* AIM OF THE EXERCISE
Going line by line through the listing below, count those with the string "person" and answer with the number alone.

* SUPPLIED MATERIAL
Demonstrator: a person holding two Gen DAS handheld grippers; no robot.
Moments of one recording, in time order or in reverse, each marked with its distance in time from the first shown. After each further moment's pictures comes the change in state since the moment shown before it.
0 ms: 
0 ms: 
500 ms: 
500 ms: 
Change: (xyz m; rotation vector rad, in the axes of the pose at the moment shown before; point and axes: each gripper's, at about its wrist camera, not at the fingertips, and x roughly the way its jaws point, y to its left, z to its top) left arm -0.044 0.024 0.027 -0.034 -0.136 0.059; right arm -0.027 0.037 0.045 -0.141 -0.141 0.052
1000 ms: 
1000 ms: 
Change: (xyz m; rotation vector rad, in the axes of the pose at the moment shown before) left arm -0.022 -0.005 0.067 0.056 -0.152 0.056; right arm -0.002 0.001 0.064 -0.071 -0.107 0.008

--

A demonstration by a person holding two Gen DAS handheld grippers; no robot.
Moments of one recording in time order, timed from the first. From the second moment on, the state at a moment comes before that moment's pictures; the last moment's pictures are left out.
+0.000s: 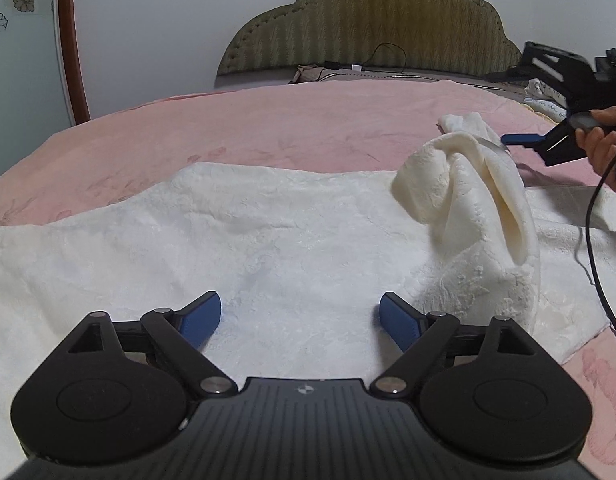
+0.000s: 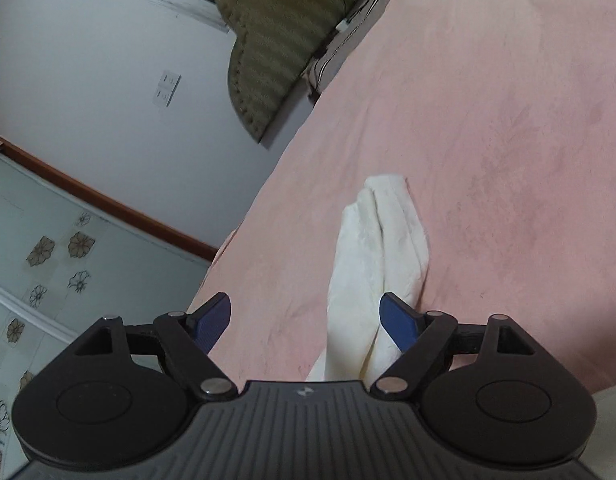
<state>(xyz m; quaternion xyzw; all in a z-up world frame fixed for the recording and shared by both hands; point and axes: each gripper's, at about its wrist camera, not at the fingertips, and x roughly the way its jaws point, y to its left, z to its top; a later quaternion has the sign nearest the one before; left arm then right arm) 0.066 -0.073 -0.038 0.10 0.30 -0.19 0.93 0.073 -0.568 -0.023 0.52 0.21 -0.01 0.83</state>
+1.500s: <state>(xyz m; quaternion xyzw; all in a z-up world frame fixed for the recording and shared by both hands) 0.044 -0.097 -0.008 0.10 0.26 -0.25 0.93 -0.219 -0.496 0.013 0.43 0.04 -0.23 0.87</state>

* ANSWER TO THIS PROBLEM
2